### [ACTIVITY]
Because the listing below is to be kept intact, restate all of it word for word.

===== SOURCE DATA =====

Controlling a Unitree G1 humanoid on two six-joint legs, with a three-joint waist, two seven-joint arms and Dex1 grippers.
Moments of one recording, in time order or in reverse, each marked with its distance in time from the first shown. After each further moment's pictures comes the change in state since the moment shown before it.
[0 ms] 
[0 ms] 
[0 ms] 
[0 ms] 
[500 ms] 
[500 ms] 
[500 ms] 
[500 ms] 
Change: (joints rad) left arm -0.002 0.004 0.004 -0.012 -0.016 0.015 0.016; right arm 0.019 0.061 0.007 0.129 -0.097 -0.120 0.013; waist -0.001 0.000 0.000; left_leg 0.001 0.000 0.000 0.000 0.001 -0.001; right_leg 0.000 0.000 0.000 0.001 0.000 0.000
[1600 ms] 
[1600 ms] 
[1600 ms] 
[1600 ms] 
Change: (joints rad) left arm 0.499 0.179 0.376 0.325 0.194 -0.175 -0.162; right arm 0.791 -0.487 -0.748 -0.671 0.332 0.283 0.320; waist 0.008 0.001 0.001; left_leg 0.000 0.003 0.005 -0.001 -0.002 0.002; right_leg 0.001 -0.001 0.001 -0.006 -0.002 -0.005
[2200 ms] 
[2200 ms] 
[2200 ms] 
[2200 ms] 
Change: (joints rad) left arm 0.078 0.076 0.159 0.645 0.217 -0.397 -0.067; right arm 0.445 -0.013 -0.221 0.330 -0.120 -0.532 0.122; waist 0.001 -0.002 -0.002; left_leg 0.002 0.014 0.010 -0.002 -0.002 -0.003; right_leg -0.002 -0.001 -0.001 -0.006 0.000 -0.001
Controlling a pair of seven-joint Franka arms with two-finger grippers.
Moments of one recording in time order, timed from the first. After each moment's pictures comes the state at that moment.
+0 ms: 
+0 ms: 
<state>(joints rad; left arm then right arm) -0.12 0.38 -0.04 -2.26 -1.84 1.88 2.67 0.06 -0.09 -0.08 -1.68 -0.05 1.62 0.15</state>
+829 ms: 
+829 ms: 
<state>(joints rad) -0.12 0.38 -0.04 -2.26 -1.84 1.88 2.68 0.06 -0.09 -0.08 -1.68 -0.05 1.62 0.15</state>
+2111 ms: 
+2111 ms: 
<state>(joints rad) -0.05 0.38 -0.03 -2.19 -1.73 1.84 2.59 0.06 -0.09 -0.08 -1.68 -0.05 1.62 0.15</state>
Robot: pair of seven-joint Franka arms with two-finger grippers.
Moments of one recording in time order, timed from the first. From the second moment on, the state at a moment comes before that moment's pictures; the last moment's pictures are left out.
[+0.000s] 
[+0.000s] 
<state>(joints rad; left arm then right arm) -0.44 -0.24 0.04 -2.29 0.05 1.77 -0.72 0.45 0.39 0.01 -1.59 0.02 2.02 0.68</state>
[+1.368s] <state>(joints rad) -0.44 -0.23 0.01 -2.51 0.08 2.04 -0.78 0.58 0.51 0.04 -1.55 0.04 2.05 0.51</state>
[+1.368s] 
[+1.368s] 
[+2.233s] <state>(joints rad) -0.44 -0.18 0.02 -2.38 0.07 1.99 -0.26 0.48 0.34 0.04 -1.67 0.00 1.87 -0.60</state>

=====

### [EXPECTED ANSWER]
Controlling a Unitree G1 humanoid on two six-joint legs, with a three-joint waist, two seven-joint arms and Dex1 grippers.
Moments of one recording, in time order or in reverse, each marked with its distance in time from the first shown. After each further moment's pictures comes the change in state since the moment shown before it.
[0 ms] 
[0 ms] 
[0 ms] 
[0 ms] 
[500 ms] 
[500 ms] 
[500 ms] 
[500 ms] 
Change: (joints rad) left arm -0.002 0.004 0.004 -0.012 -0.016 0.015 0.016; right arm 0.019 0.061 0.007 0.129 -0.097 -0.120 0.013; waist -0.001 0.000 0.000; left_leg 0.001 0.000 0.000 0.000 0.001 -0.001; right_leg 0.000 0.000 0.000 0.001 0.000 0.000
[1600 ms] 
[1600 ms] 
[1600 ms] 
[1600 ms] 
Change: (joints rad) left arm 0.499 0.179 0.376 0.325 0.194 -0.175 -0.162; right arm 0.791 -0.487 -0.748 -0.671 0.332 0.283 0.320; waist 0.008 0.001 0.001; left_leg 0.000 0.003 0.005 -0.001 -0.002 0.002; right_leg 0.001 -0.001 0.001 -0.006 -0.002 -0.005
[2200 ms] 
[2200 ms] 
[2200 ms] 
[2200 ms] 
Change: (joints rad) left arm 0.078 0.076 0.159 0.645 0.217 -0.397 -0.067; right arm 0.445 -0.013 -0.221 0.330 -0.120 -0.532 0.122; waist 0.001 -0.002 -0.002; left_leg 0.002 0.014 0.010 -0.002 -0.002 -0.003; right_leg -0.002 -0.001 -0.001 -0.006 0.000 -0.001
Controlling a pair of seven-joint Franka arms with two-finger grippers.
Moments of one recording in time order, timed from the first. After each moment's pictures comes the state at that moment.
+0 ms: 
+0 ms: 
<state>(joints rad; left arm then right arm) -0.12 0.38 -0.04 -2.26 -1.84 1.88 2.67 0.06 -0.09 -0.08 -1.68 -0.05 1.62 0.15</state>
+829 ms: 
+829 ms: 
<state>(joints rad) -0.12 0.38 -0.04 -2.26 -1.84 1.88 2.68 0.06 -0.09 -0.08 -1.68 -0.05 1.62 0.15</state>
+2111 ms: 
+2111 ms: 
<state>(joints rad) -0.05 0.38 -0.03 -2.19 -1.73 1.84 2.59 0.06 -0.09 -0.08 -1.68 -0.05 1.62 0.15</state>
Robot: pair of seven-joint Franka arms with two-finger grippers.
Moments of one recording in time order, timed from the first. From the second moment on, the state at a moment comes before that moment's pictures; the last moment's pictures are left out.
[+0.000s] 
[+0.000s] 
<state>(joints rad; left arm then right arm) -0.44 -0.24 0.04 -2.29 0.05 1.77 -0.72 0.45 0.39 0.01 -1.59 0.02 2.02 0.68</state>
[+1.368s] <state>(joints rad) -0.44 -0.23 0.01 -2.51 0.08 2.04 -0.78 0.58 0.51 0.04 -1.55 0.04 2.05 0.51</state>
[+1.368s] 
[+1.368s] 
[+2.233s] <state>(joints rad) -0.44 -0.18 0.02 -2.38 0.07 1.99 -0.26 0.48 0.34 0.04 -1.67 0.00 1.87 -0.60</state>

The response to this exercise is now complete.